The program, played entirely from memory, opened with two Bach selections—an early Prelude and Fugue in D Major, and the famous Passacalgia in C Minor. Dubois delivered the D major, grand, sinewy and affirmative, with dazzling relaxed poise at a much faster tempo than those taken by such renowned organists as Peter Hurford, Todd Wilson or David Higgs. He delivered with splendid panache an iconic baroque texture beautifully articulated, and rhythmically precise.
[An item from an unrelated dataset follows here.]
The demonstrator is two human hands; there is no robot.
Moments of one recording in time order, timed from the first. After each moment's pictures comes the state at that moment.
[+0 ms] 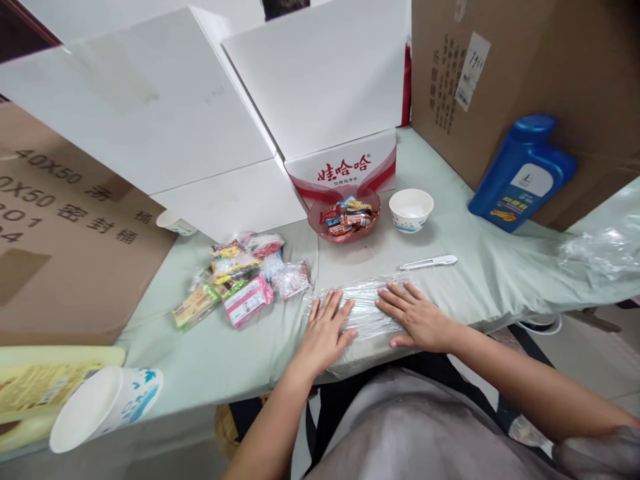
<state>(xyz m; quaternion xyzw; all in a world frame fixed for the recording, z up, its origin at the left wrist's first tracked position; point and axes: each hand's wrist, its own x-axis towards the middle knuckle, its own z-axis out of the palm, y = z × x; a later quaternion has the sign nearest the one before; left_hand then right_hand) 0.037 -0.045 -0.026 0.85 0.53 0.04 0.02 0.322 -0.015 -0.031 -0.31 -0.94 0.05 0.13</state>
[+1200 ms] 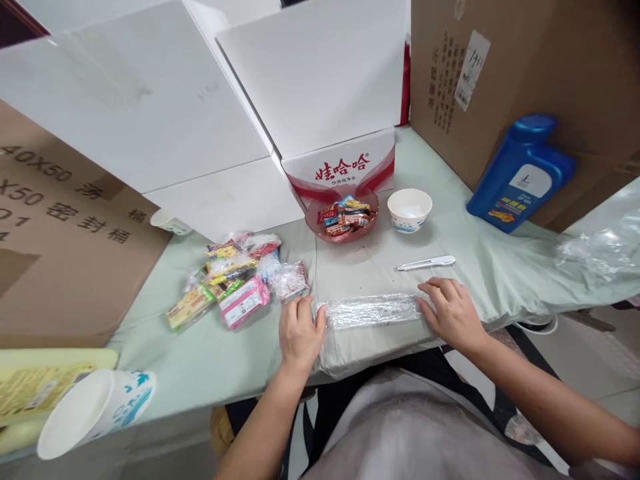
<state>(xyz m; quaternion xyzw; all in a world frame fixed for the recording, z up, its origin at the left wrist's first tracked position) 0.039 -0.044 -0.011 0.68 0.68 0.26 -0.08 0.350 -0.030 -0.019 -0.55 -0.80 -0.05 0.23</state>
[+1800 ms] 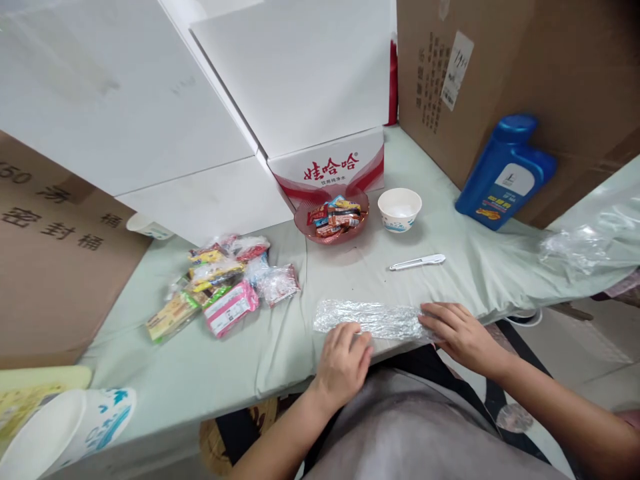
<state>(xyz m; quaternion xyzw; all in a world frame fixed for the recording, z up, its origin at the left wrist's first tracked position) 0.097 -0.082 -0.019 0.87 0.46 0.19 0.03 0.400 -0.062 -0.039 -0.38 -0.90 0.02 0.20</state>
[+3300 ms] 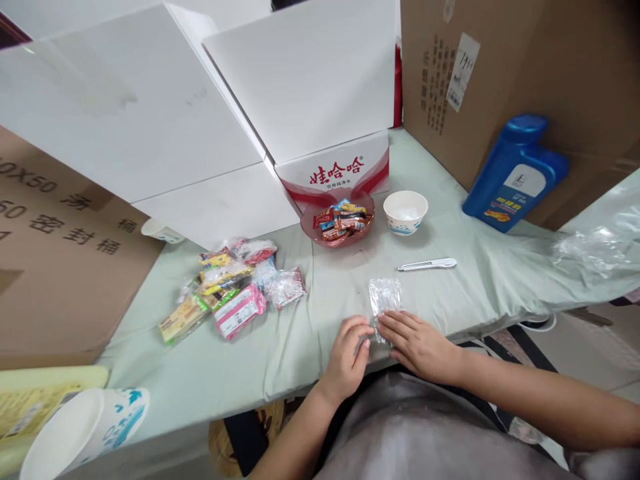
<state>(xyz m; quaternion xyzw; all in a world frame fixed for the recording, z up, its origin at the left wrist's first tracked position) 0.094 -0.068 -0.028 0.79 0.42 0.37 0.24 0.314 -0.053 -0.040 -0.32 -0.93 0.09 0.16</state>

Houette’s passacaglia in a minor key, by contrast, was a translation of German baroque into contemporary French. (A passacaglia is a set of variations, based in this case on a simple bass line presenting the figure to be permuted. Traditionally, the performer lets the changing textures of the music show the variety in the permutations.) Houette used uncommonly slow tempos, quite untypical rubato and an artfully chosen registration for almost every one of Bach’s 16 variations. His audacious approach was at first almost shocking, but the result played off well against the Dubois opener, and against more traditional readings of the piece, ingeniously highlighting the music’s astonishing fecundity.
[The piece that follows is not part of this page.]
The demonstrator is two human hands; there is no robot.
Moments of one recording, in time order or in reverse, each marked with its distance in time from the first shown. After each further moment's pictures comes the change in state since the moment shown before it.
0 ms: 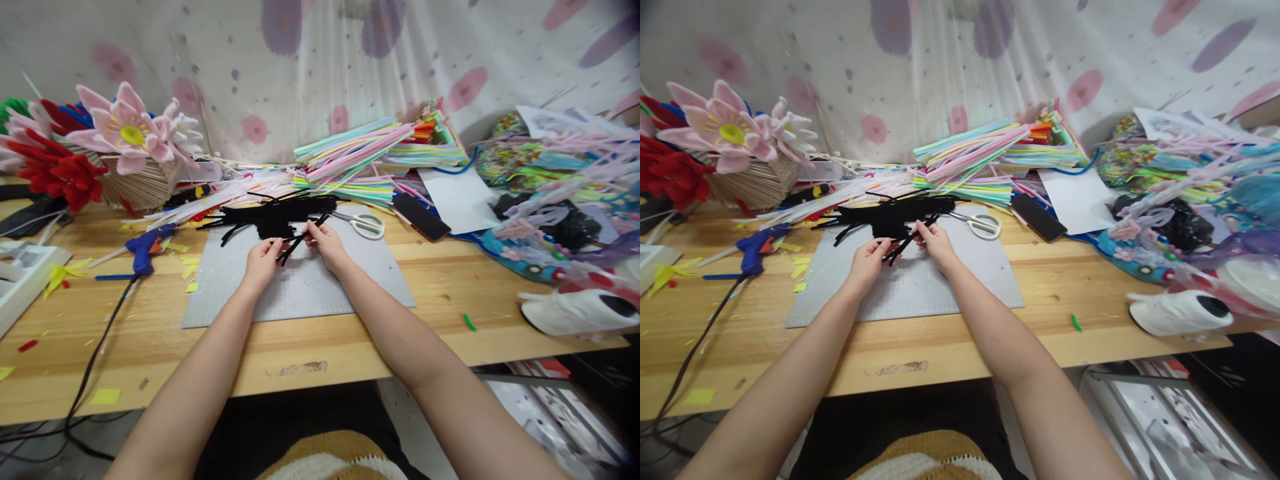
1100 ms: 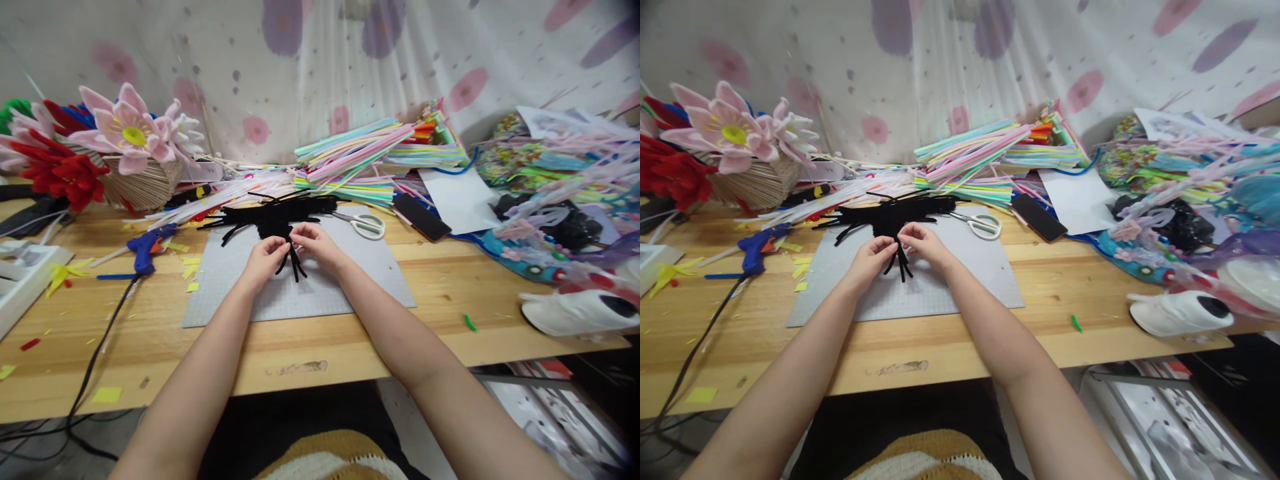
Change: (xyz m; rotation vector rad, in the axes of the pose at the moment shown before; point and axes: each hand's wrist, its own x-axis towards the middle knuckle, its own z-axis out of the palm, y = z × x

Dubois followed the two Bach selections with Duruflé’s 1942 homage to Jehan Alain, an organist/composer killed in World War II before he was 30. Duruflé, as masterful though not as prolific as Bach, imagined sonorities as Gallic as Bach’s are Teutonic. If Bach is finely carved Bavarian oak, Duruflé is a silken tapestry interwoven with silver and gold. Like Bach, he grows a large and elaborate flower out of a simple seed—in this case, a five-note figure ingeniously derived from the name “Alain.” Dubois’ reading of this score was uncommonly up-tempo and emphasized celebration over lamentation, even as it acknowledged both. The brilliant bravura double fugue at the music’s climax joyfully affirmed that Alain continues to live through his own music and through this stirring tribute.

This first half of Sunday’s program far outweighed the second. Vierne, Liszt and Escaich, interesting enough in themselves, are all lesser composers than Bach or Duruflé. Dubois and Houette clothed all three in handsome threads—but an emperor must be more than raiment. Of these, Liszt was the greatest windbag. Primarily a pianist, he lifted from Bach, in this one of only three noteworthy organ works, a four-note motive that, in German notation, spells Bach’s name. Bach used it famously at the end of The Art of Fugue, left unfinished when he died. There its force is almost supernatural, iterating the name as if Bach were being summoned by angels to his celestial home. In Liszt, even delivered by Dubois, it becomes a Mr. Universe event, Arnold Schwarzenegger instead of Lance Armstrong.

But Dubois’ improvised finale rinsed that stale taste from the mouth. Technically and structurally brilliant, in several elaborate sections, it built to a mighty fugal finish, an astonishing tour de force. French organists, we are told, do it all the time. Last Sunday, two of them, just passing through, delivered a thrilling concert like an unexpectedly unveiled heirloom. Neither organist looked old enough to buy a legal drink in Music City, but to each of them I raise at least three grateful libations.